Since, $\overrightarrow a ,\overrightarrow b ,\overrightarrow c $ are three mutually perpendicular unit vectors, therefore
$\overrightarrow a .\overrightarrow b = \overrightarrow b .\overrightarrow c = \overrightarrow c .\overrightarrow a = 0$. ……….. (i)
We know that, ${\left| {\overrightarrow x } \right|^2} = \overrightarrow x .\overrightarrow x $.
Therefore,
${\left| {\overrightarrow a + \overrightarrow b + \overrightarrow c } \right|^2} = \left( {\overrightarrow a + \overrightarrow b + \overrightarrow c } \right).\left( {\overrightarrow a + \overrightarrow b + \overrightarrow c } \right)$.
$
   \Rightarrow {\left| {\overrightarrow a + \overrightarrow b + \overrightarrow c } \right|^2} = \overrightarrow a .\overrightarrow a + \overrightarrow b .\overrightarrow b + \overrightarrow c .\overrightarrow c + 2\overrightarrow a .\overrightarrow b + 2\overrightarrow b .\overrightarrow c + 2\overrightarrow c .\overrightarrow a \\
   \Rightarrow {\left| {\overrightarrow a + \overrightarrow b + \overrightarrow c } \right|^2} = \overrightarrow a .\overrightarrow a + \overrightarrow b .\overrightarrow b + \overrightarrow c .\overrightarrow c + 2\left( {\overrightarrow a .\overrightarrow b + \overrightarrow b .\overrightarrow c + \overrightarrow c .\overrightarrow a } \right) \\
$
Putting the value of $\overrightarrow a .\overrightarrow b + \overrightarrow b .\overrightarrow c + \overrightarrow c .\overrightarrow a $ from equation (i), we will get
$ \Rightarrow {\left| {\overrightarrow a + \overrightarrow b + \overrightarrow c } \right|^2} = {\left| {\overrightarrow a } \right|^2} + {\left| {\overrightarrow b } \right|^2} + {\left| {\overrightarrow c } \right|^2}$ ……….. (ii)
According to the question, $\overrightarrow a ,\overrightarrow b ,\overrightarrow c $ are unit vectors and we know that the magnitude of a unit vector is always equal to 1.
Therefore,
${\left| {\overrightarrow a } \right|^2} = {\left| {\overrightarrow b } \right|^2} = {\left| {\overrightarrow c } \right|^2} = 1$ [ $\overrightarrow a ,\overrightarrow b ,\overrightarrow c $ are unit vectors ]
Putting this value in equation (ii), we will get
$ \Rightarrow {\left| {\overrightarrow a + \overrightarrow b + \overrightarrow c } \right|^2} = 1 + 1 + 1$
$ \Rightarrow {\left| {\overrightarrow a + \overrightarrow b + \overrightarrow c } \right|^2} = 3$
Taking square root both sides, we will get
$ \Rightarrow \left| {\overrightarrow a + \overrightarrow b + \overrightarrow c } \right| = \sqrt 3 $.
Hence proved, If $\overrightarrow a ,\overrightarrow b ,\overrightarrow c $ are three mutually perpendicular unit vectors, then we can say that $\left| {\overrightarrow a + \overrightarrow b + \overrightarrow c } \right| = \sqrt 3 $.
Note : whenever we ask such types of questions, we have to remember the properties of the scalar product of vectors.
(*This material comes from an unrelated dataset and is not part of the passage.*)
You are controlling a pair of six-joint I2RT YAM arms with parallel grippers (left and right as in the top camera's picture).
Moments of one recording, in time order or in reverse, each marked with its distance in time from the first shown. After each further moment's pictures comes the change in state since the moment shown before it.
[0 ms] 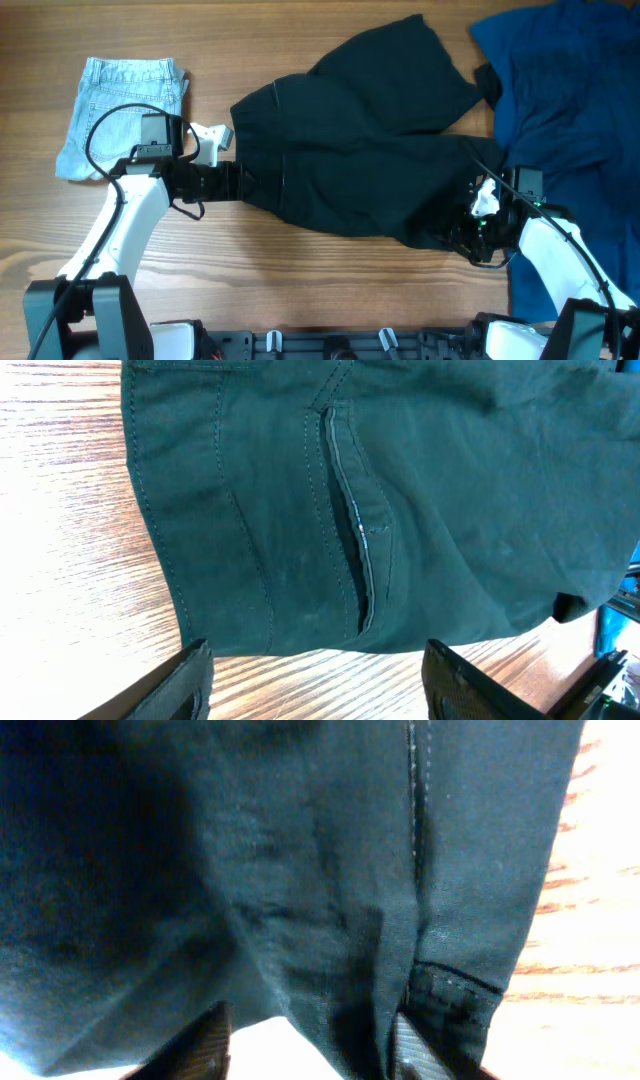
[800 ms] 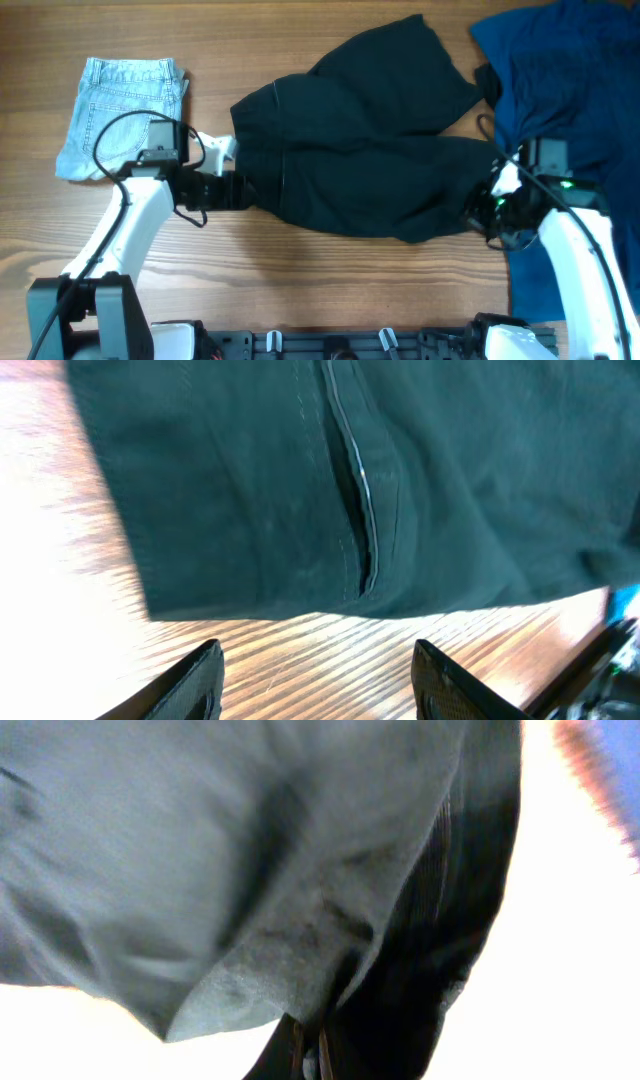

First we have to find out what is given in the question then what we have to prove. After that we will use the properties on the given part. We will use the concept of unit vectors and mutually perpendicular vectors. Using this, we can easily prove the question and we will get the answer.